Fri, May 16, 2014 - Page 3 News List

VIETNAM PROTESTS: Officials say no to Beijing’s initiative

CROSS-STRAIT COOPERATION:Lawmakers voiced concern that joining hands with China to deal with sea disputes could undermine Taiwan’s relations with other nations

By Shih Hsiu-chuan  /  Staff reporter

A handout photo released by Greater Tainan Councilor Wang Ting-yu shows a pile of bicycles destroyed in the anti-Chinese protests at an undisclosed location in Vietnam yesterday.

Photo provided by Greater Tainan Councilor Wang Ting-yu

Government officials yesterday rejected Beijing’s call for cross-strait cooperation on dealing with territorial disputes in the South China Sea, pledging not to take sides in any dispute involving claimants.

Minister of Foreign Affairs David Lin (林永樂) told a legislative meeting that the government “sees no room for cooperation with mainland China on South China Sea issues.”

He was answering questions by lawmakers on the government’s response to Taiwan Affairs Office spokesperson Ma Xiaoguang (馬曉光), who on Wednesday renewed calls for cross-strait cooperation on the issue amid ongoing anti-China protests in Vietnam sparked by China’s installation of an oil rig in waters also claimed by Vietnam.

As hundreds of Taiwanese-invested firms were engulfed in the protests in Binh Duong and Dong Nai provinces, Ma told a press conference that China was awaiting Taiwan’s response to its call for cross-strait initiatives in dealing with the issue.

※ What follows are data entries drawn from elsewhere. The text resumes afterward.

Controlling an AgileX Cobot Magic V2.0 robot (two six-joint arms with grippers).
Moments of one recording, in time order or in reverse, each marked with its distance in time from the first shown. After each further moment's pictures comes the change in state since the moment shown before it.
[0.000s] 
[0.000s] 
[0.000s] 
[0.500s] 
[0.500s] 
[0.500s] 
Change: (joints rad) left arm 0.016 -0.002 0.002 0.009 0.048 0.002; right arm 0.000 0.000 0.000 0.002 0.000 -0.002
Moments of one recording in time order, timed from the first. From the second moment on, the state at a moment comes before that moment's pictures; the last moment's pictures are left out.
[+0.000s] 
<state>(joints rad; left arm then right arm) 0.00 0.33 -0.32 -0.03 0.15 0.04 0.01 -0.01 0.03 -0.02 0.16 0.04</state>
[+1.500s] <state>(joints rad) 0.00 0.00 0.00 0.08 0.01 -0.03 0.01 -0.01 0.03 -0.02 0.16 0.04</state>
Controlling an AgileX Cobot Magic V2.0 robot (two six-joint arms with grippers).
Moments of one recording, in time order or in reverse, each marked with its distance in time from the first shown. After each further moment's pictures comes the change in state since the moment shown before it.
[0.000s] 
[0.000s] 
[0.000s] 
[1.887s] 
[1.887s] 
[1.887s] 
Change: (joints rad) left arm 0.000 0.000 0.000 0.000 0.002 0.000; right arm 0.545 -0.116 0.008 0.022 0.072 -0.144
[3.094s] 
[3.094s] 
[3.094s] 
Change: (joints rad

Ma did not elaborate on the content of the initiatives, but said Beijing had presented the proposal to Taiwan through official and unofficial channels.

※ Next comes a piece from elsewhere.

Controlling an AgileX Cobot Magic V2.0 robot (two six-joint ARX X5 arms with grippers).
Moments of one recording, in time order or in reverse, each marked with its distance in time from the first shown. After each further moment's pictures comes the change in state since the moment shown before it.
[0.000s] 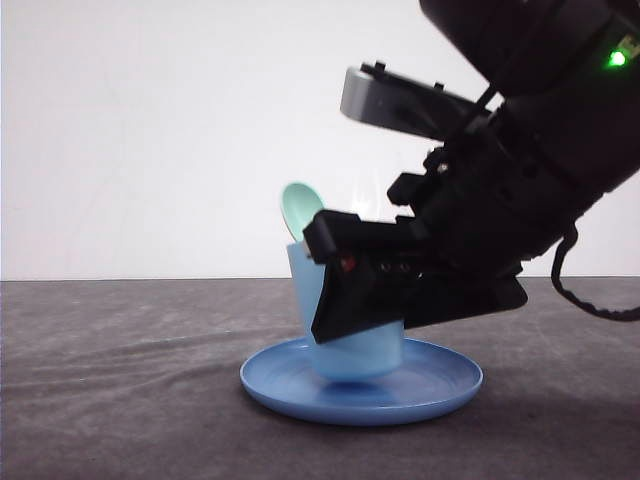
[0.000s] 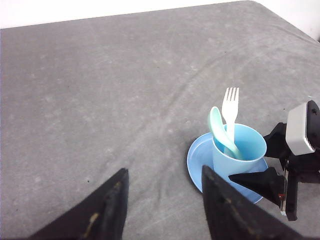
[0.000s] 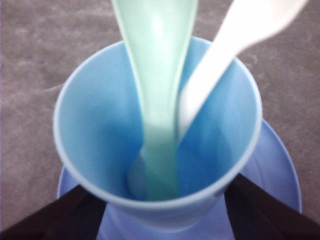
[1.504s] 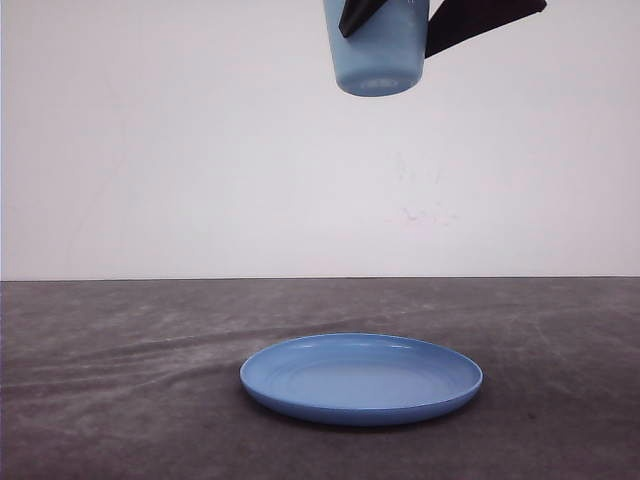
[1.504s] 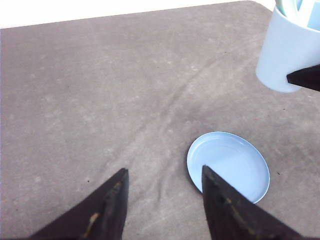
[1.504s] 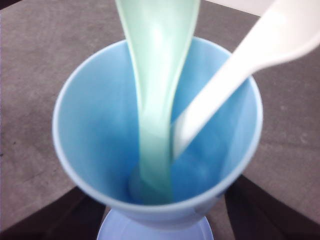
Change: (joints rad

Ma on Wednesday said that the islands in the South China Sea and their adjacent waters are inherent territory of China and that safeguarding the nation’s sovereignty and its territory as well as maintaining the overall interests of “zhonghua minzu (中華民族)” is a “responsibility that lies with people on both sides of the [Taiwan] Strait.”

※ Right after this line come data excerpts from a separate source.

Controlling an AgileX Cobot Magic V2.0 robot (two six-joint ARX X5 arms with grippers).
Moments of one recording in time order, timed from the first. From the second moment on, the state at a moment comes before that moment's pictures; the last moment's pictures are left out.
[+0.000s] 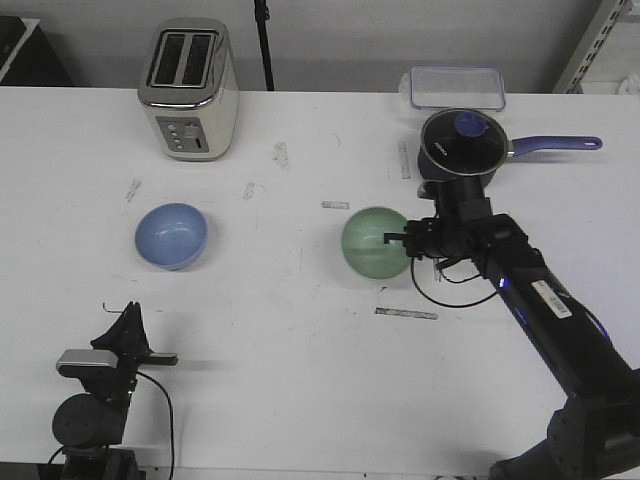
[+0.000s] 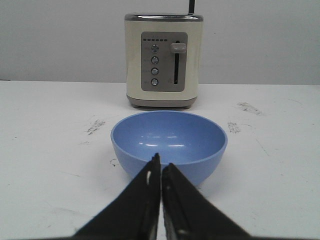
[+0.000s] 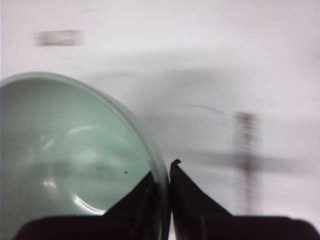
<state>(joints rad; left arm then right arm) -0.06 0.01 0.03 0.14 -0.06 -0.01 0.26 1.64 1.34 -0.69 -0.27 0.31</state>
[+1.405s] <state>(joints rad) -0.06 0.01 0.03 0.14 -0.06 -0.01 0.50 1.78 1.34 -0.58 -0.16 0.58</state>
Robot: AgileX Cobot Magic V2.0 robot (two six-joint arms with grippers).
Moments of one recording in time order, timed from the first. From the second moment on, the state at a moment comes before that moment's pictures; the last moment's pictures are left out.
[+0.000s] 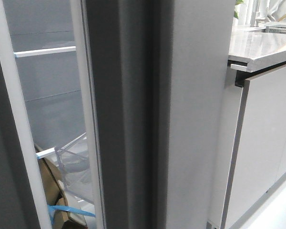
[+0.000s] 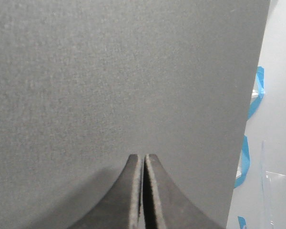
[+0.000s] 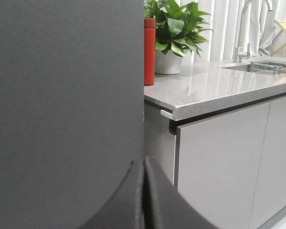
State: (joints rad) left arm -0.02 0.00 0.00 -0.01 -0.02 -0.09; right arm 0.04 -0.01 0.01 -0.02 -0.01 0.00
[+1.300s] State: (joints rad) left arm -0.02 0.00 0.00 -0.01 -0.02 -0.09; right arm 0.04 0.14 -0.14 -0.02 0.08 0.00
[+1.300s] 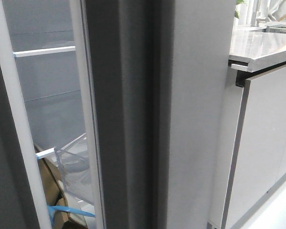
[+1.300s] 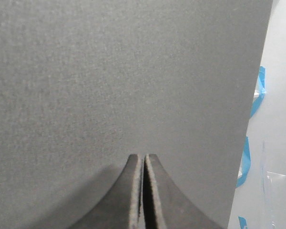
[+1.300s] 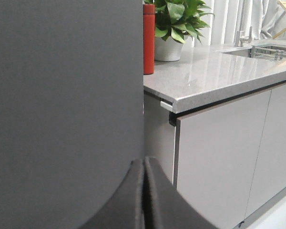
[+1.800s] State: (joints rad) left arm -0.02 0.00 0.00 -0.01 -0.02 -0.09; right arm 0.06 0.64 -0.83 0.00 0.22 0.00
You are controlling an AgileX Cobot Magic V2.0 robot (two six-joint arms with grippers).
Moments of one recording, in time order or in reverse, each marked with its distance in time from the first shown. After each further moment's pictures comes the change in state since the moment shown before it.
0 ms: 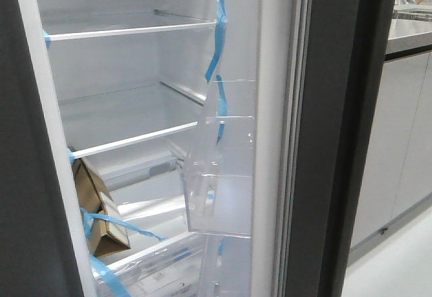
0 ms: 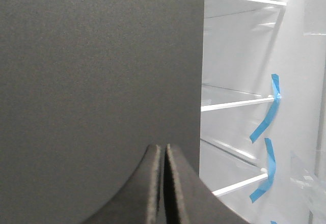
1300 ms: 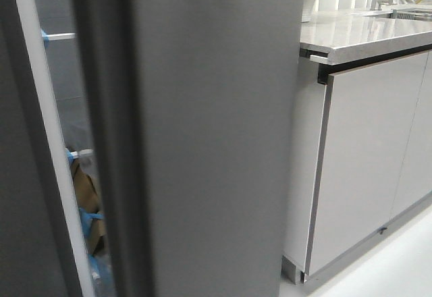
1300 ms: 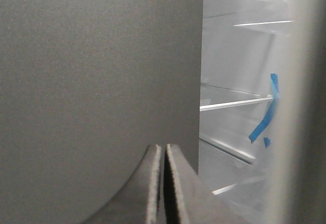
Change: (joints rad) left arm 0.000 0.000 0.000 0.000 0.000 0.000; right arm 0.418 0.844 -0.967 -0.339 0.035 0.000
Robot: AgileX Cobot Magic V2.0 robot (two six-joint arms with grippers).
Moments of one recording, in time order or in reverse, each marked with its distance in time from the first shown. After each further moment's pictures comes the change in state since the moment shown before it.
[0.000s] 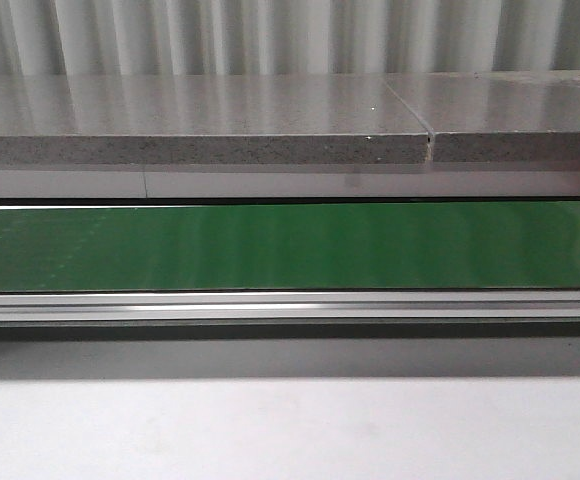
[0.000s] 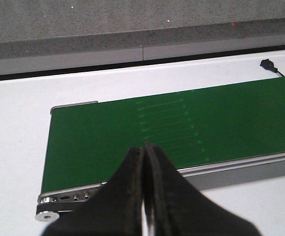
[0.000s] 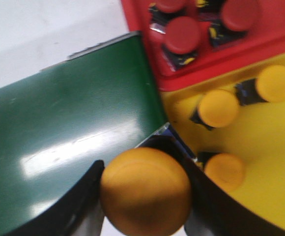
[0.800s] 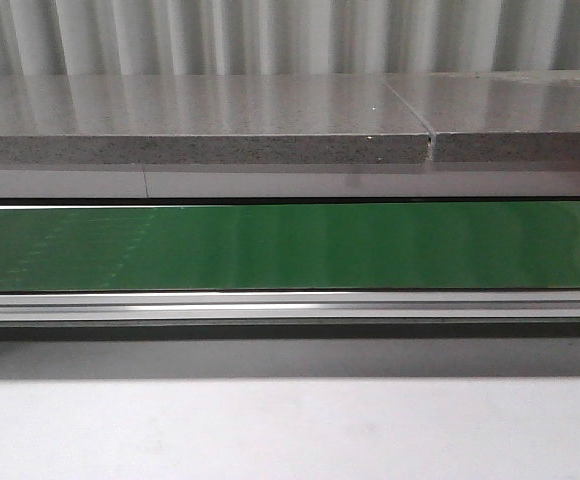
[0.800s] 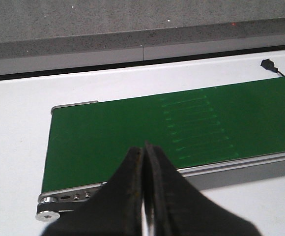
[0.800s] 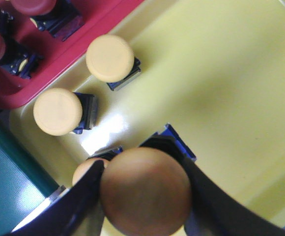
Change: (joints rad) left arm 0.000 0.000 0.000 0.000 0.000 0.000; right arm -0.341 0.073 0.120 -0.014 -0.113 0.002
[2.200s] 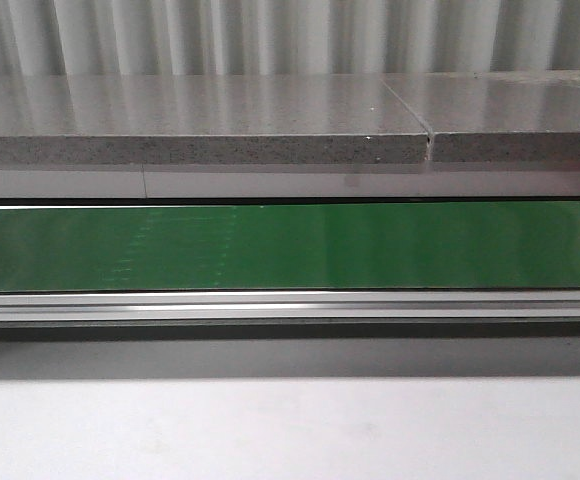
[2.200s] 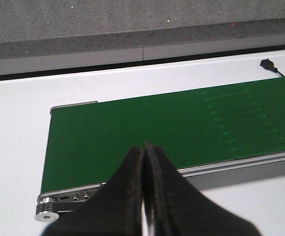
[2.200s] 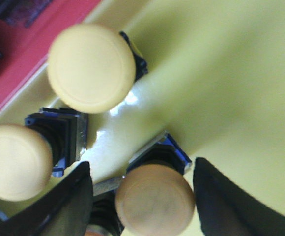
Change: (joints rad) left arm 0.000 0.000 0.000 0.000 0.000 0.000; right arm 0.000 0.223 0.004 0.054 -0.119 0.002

Several lawmakers expressed concern that having Taipei and Beijing join hands in asserting sovereignty over the region could have serious repercussions on Taiwan’s relations with other South China Sea claimants and their allies.

Chinese Nationalist Party (KMT) Legislator Johnny Chiang (江啟臣) said that cooperation between Taiwan and China on the territorial disputes “could widen the chasm of misunderstanding among Vietnamese people against Taiwan.”

The misunderstanding is already there and is partly responsible for the protests targeting Taiwanese-invested businesses, Chiang said.

KMT Legislator Lu Shiow-yen (盧秀燕) suggested that the government seek to establish diplomatic relations with countries engaged in confrontation with China over territorial issues, such as Vietnam and the Philippines, with the help of the US and Japan to allay doubts they might have about Taiwan siding with China on the disputes.

“You should bring up the issue with the US to turn the crisis into an opportunity,” Lu said.

National Security Bureau Director-General Lee Hsiang-chou (李翔宙) dismissed Lu’s suggestion, saying that Taiwan should “stay neutral on any conflict between two [or more] parties in a territorial dispute.”

Any countries involved in a territorial dispute should seek to have the dispute resolved in accordance with international law, Lee said.

“We are not a troublemaker, but a peacemaker. We would like to see countries embrace the spirit of the East China Sea Peace Initiative to handle the dispute in the South China Sea,” Lee said, referring to President Ma Ying-jeou’s (馬英九) proposal to have the Diaoyutai Islands (釣魚台) issue, with Taiwan, China and Japan laying claim to the islands, peacefully resolved through dialogue.

Lin said that the cross-strait relationship is of equal importance to the nation’s relationship with the US, Japan, the Philippines and Vietnam.